Amusingly, 1967 is also the year when D. Kazhdan published his paper introducing Property (T). As is well-known, and explained for instance in the recent book of Bekka, de la Harpe and Valette, the first explicit construction of expanders, due to Margulis, relied on Property (T); in hindsight, it is rephrased as saying that any infinite discrete group $G$ with Property (T), for instance $\mathrm{SL}_3(\mathbf{Z})$ , is such that the Cayley graphs of all finite quotients of $G$ , constructed with respect to an arbitrary finite generating $S$ , forms an expander family of graphs. (Note that it is a basic property — indeed, one of the motivating ones — that a discrete group with Property (T) is finitely generated).

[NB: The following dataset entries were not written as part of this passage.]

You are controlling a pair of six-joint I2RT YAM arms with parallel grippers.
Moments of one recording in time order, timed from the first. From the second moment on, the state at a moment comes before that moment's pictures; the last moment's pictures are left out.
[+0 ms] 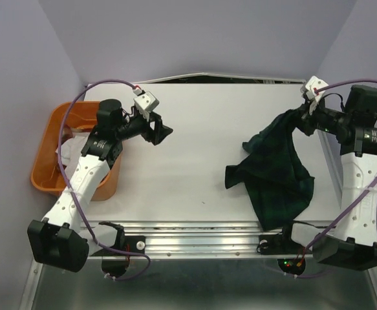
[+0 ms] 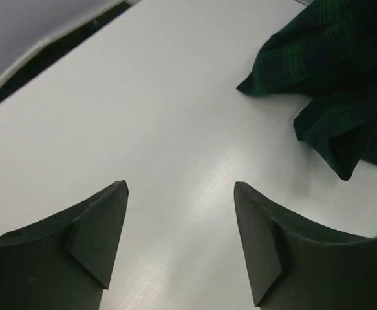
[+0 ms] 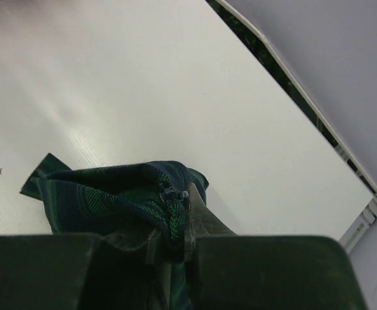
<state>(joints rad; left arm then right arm) -0.26 1.15 1.09 -0.19 0.66 0.15 -0.22 1.13 1.52 -0.93 -0.88 -0.72</state>
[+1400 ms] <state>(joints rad) -0.82 1.48 0.89 0.01 0.84 0.15 -0.22 1.11 1.55 -0.86 -0.95 -0.57</state>
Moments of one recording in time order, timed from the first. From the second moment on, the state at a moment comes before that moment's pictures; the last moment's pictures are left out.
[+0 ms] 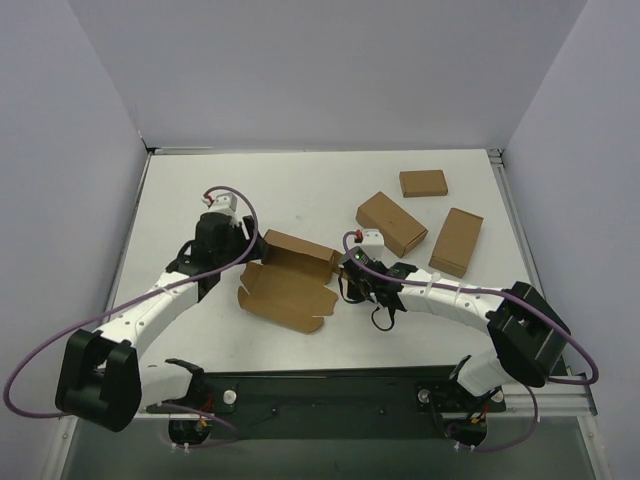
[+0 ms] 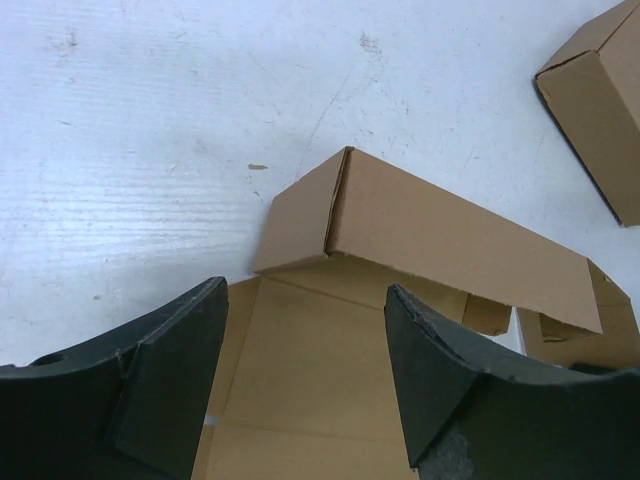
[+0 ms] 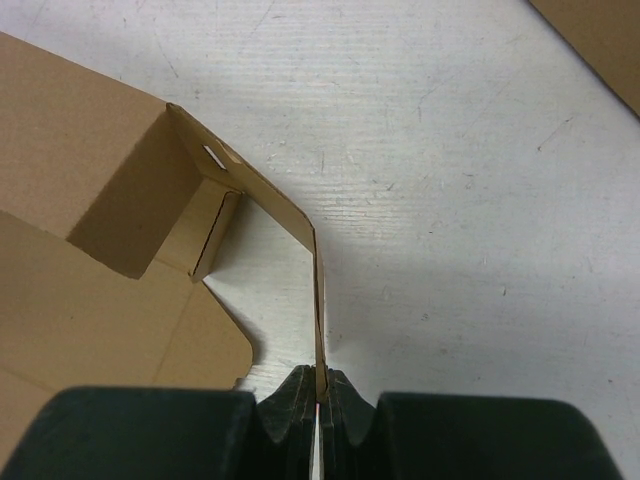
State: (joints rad) left arm -0.35 1.20 0.72 -0.09 -0.03 -0.49; right arm 0.86 1.47 0.80 -0.31 0.39 0.71
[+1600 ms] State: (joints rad) left arm -0.36 1.37 0.59 0.32 0.10 -0.58; right arm 0.87 1.48 0.97 -0.49 0.28 0.71
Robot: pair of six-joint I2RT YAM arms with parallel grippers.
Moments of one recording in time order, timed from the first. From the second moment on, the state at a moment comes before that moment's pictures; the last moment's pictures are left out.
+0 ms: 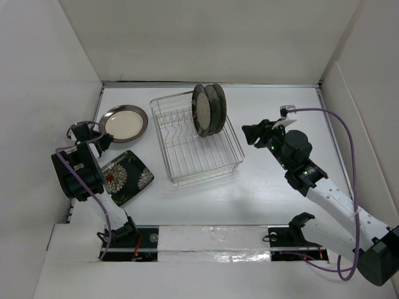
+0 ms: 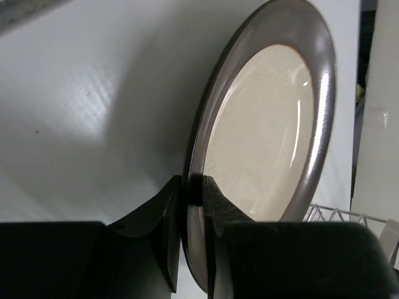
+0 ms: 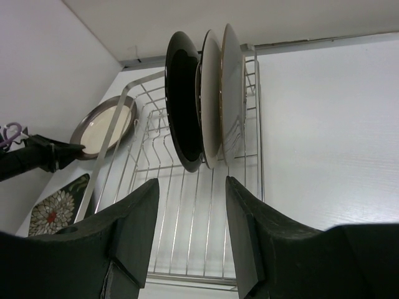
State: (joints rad) left arm 0.46 1.80 0.88 0.21 0.22 -0.90; right arm 0.54 0.92 0.72 0.16 0.10 0.45
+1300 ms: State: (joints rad) left arm 0.25 1.14 1.01 0.06 0.18 -0.80; right arm 0.56 1.04 0.86 0.19 0.01 0.49
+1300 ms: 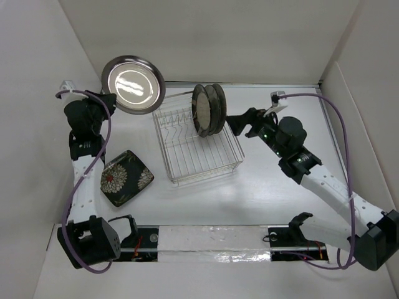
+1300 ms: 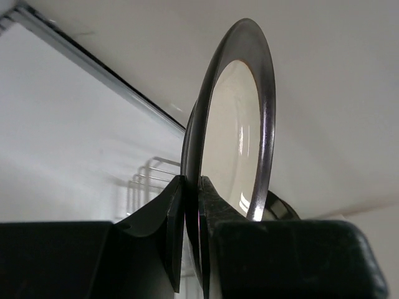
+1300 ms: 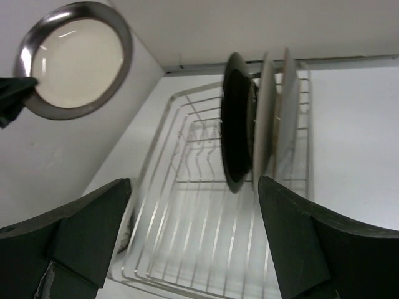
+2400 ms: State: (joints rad) left arm 0.08 0.94 0.66 0.44 0.70 -0.98; right arm 0.60 1.52 1.15 0.38 -0.48 0.67
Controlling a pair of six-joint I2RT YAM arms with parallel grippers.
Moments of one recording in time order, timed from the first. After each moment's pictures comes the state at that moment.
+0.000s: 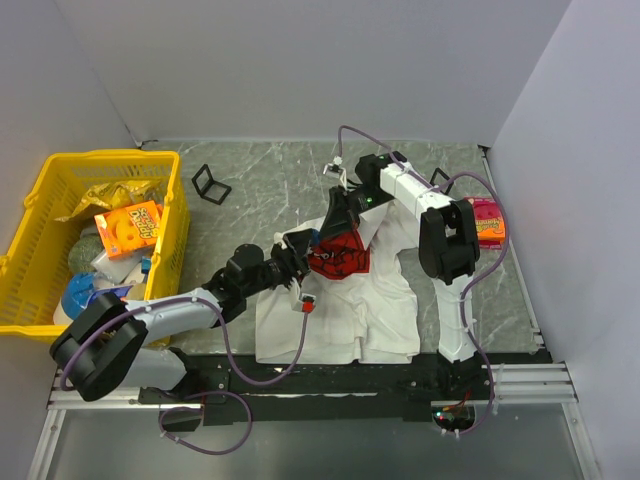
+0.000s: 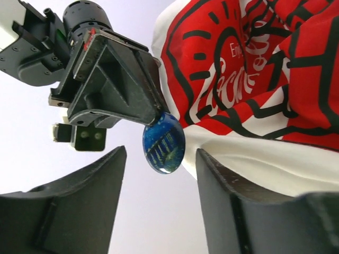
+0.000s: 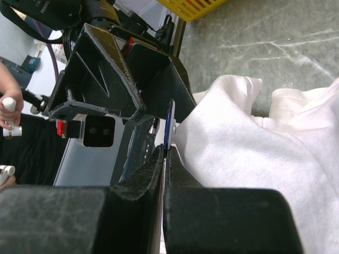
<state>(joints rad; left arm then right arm) -0.75 1.30 0.48 0.63 0.24 1.76 0.37 2.20 1.89 -1.35 -1.42 -0.92</state>
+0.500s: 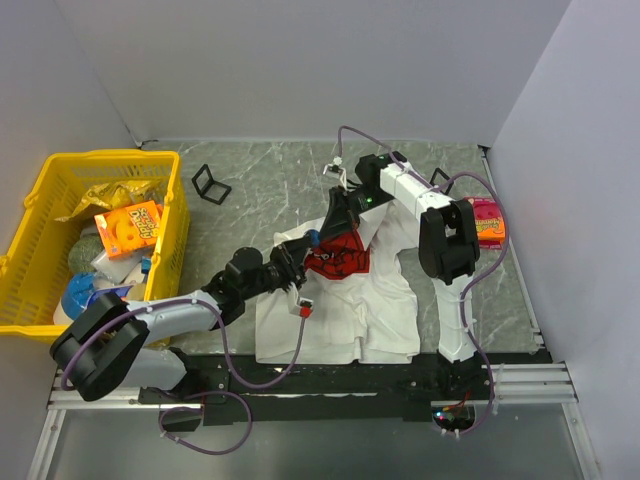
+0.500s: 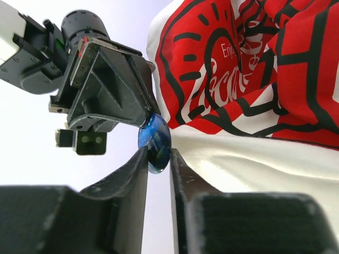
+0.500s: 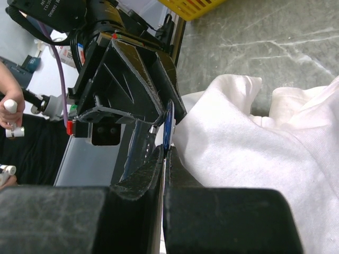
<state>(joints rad) -0.75 1.31 0.45 0.66 0.25 1.80 0.37 2.20 1.89 -1.36 -1.42 -0.92</state>
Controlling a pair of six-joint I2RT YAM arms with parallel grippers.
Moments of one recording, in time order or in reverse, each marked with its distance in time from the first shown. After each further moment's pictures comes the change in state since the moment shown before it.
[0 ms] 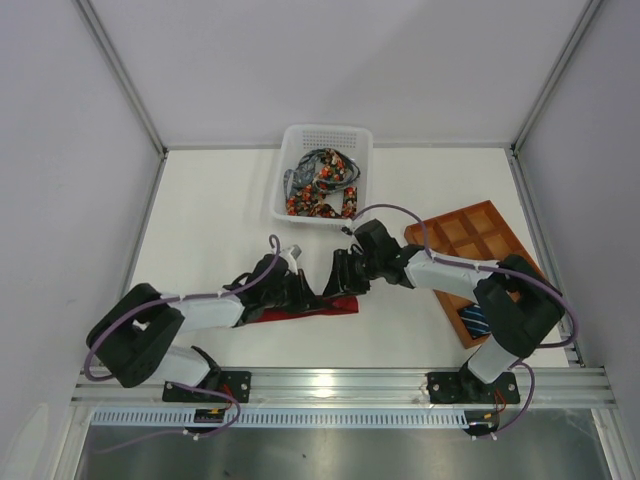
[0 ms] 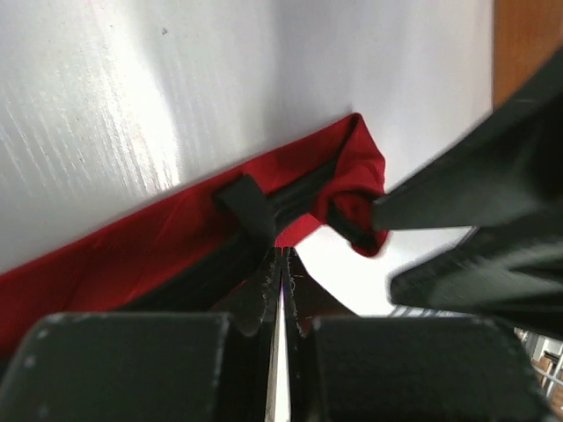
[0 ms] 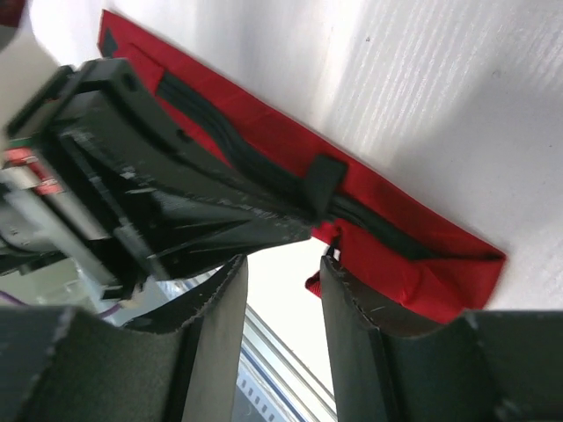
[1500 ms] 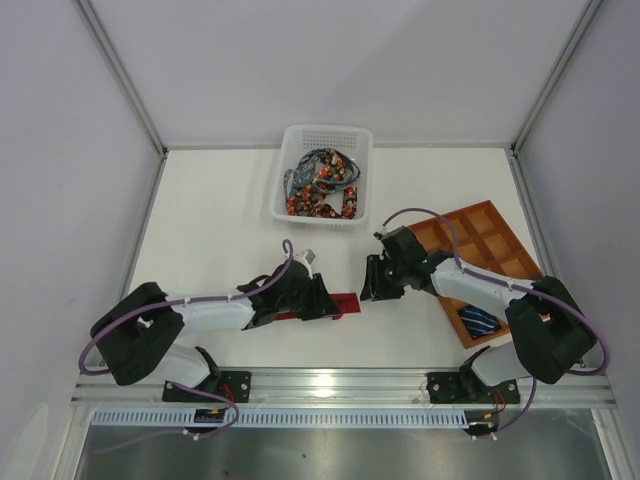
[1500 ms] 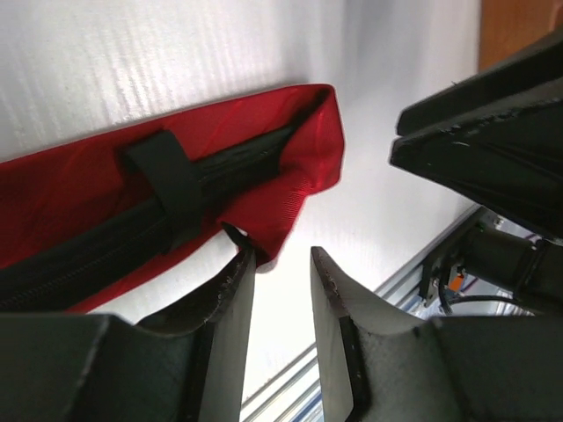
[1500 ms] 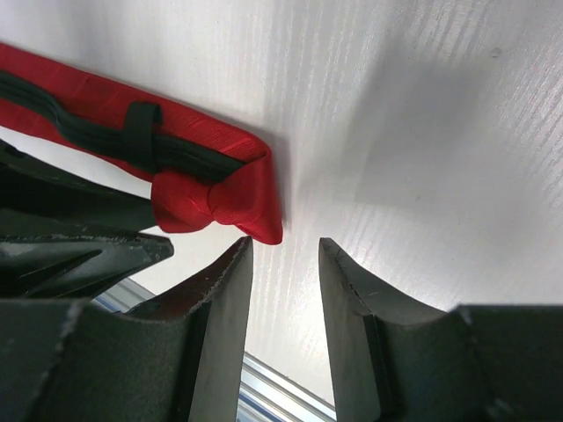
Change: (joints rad) left arm -0.168 -0.011 0.082 -0.099 -0.121 -0.158; right arm -0.098 -0.187 -0.137 -0.198 0.214 -0.117
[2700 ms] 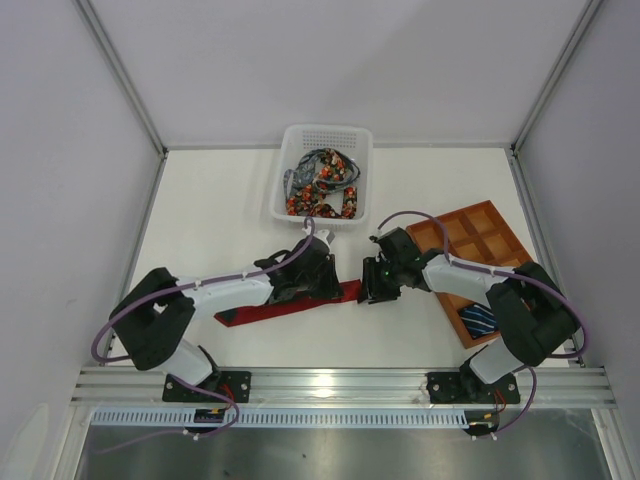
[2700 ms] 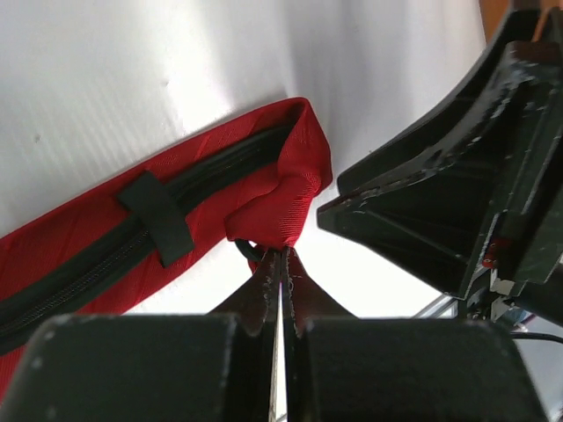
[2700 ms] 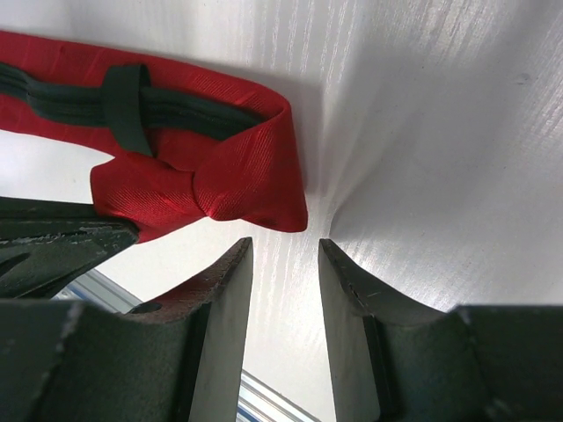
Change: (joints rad) left arm -0.002 0.126 0.295 -0.263 -0.093 0.204; right arm -0.023 0.111 0.003 0.058 -0.055 -0.019
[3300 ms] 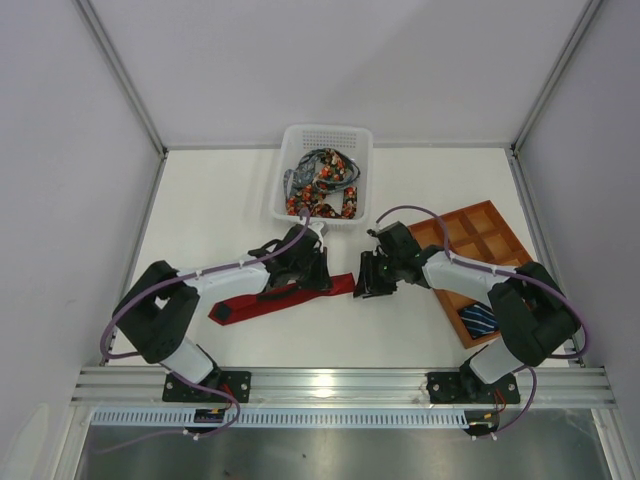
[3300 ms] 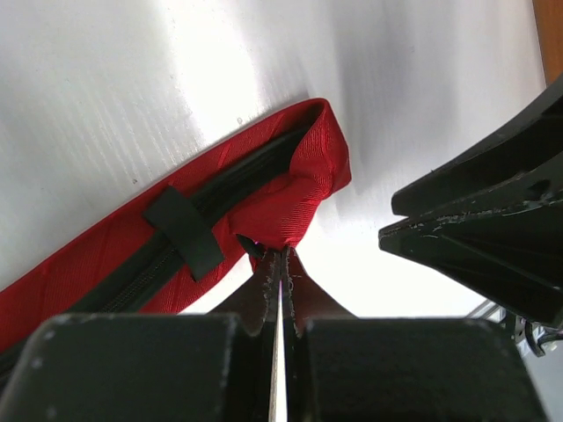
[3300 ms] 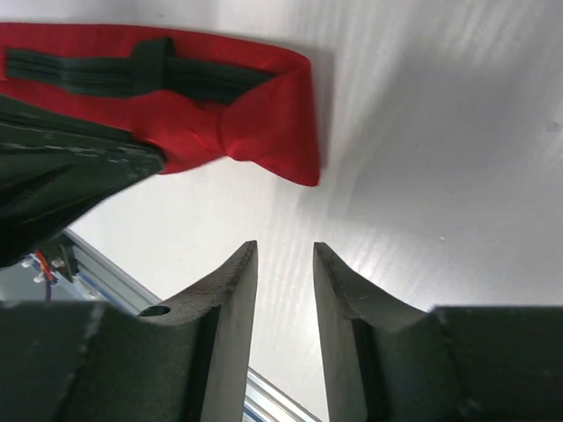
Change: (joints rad) left arm 0.117 0.041 0.036 -0.039 0.072 0.174; right arm -0.005 -0.002 0.034 0.014 -0.031 0.005
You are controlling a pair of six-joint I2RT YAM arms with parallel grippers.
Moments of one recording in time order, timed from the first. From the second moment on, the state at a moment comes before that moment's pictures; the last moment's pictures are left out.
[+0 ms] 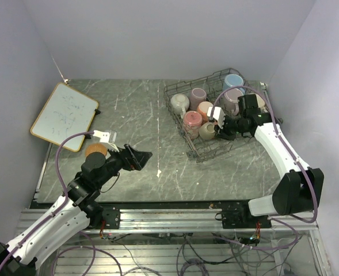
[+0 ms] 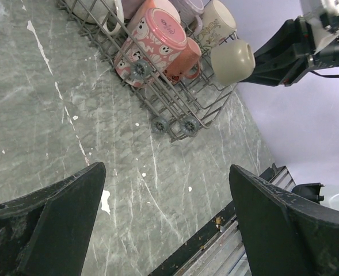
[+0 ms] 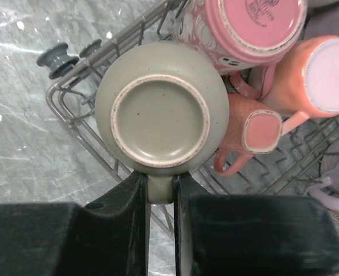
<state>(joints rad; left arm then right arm) -0.65 0.50 0.39 -0.01 0.03 -0.68 0.16 1.38 1.18 -0.82 -0.59 -1.06</state>
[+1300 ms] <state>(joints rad) -0.65 0.48 0.39 -0.04 0.03 -0.68 0.16 1.68 1.11 -0.68 -0.50 -1.15</state>
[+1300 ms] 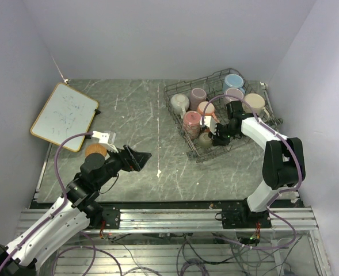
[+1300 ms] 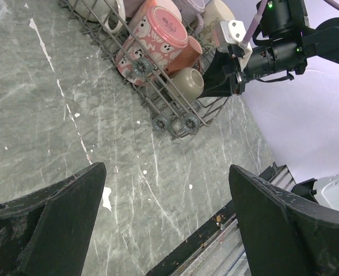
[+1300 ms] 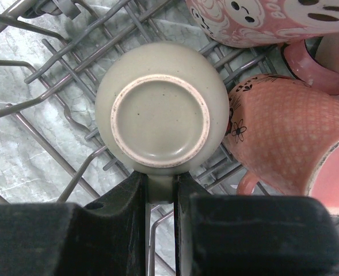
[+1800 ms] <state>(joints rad) -0.65 0.47 0.39 -0.05 0.03 -0.68 0.16 1.69 1.11 -0.66 -0.50 -1.15</state>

Now here comes an idle discussion of priority and the like, which platonists might want to avoid. The paper of Barzdin and Kolmogorov contains a footnote saying that the details and sharpest results are due to Barzdin; the selected works of Kolmogorov contains a comment by Barzdin that says that the basic ideas are entirely due to Kolmogorov. So it’s not completely clear (to a random reader like me) which of the two authors precisely did come up first with the idea of expanders. One is tempted to suspect that it was Kolmogorov; if that is the case, he must have been past 60 when the idea came up — the paper appeared when he was 64 –, and that would be a very striking counterexample to the common perception that mathematics is a young person’s game… (Rigorous chronologists might like to point out that Selberg’s “3/16” theorem predates the Kolmogorov-Barzdin paper as well as Kazhdan’s Property (T) paper, so that an explicit construction of expanders was, in some sense, known before they were defined; unless, that is, it is discovered that Gauss, Euler or Kepler, in a particularly abstruse private letter or notebook, had anticipated the discovery…)

[Query: the proof of existence of expanders in the paper of Barzdin and Kolmogorov goes by computations with binomial coefficients and the like; now, I don’t want to be more of a probabilist than Kolmogorov, but does anyone know if someone has written somewhere a “clean” proof, using instead the basic properties of binomial random variables and standard analytic/probabilistic inequalities? I would be surprised if this wasn’t possible, and I’ll certainly look for something like that before teaching — probably next semester — about expanders.]

Final remark: for a fairly wide-ranging discussion of the mathematical contributions of Kolmogorov, there is a nice book, available either in French or in English translation (I was one of the translators, which was very interesting since I had no idea previously that Kolmogorov had been influential in mathematical logic or in algebraic topology…) The Barzdin-Kolmogorov paper is mentioned in the bibliography of one chapter, but is not discussed in detail.

Contra MathOverflow

In principle, I really like the idea of MathOverflow, and I browse through the questions and answers there fairly regularly. Once in a while, I can’t help thinking I could add something to the discussion, and even when I’m incompetent, I think I can procastinate like the best of them by writing about topics which are unrelated to more pressing tasks at end… Then, why haven’t I contributed more than two minor comments to MO?

Well, I have to admit that I can’t help laughing my head off any time I see the list of badges at the end of a contributor’s profile page (well, metaphorically, at least…) The very idea of badges is already hilarious, but just reading those lists, I can’t help imagining “Necromancers” battling it off with “Mortarboards” about, maybe, what is the right definition of a weak infrabarelled semitanakian quasi-category (on the left, and of the third kind, of course).

And then I just can’t take it seriously. But for me, mathematics is a serious matter — like games are to a child.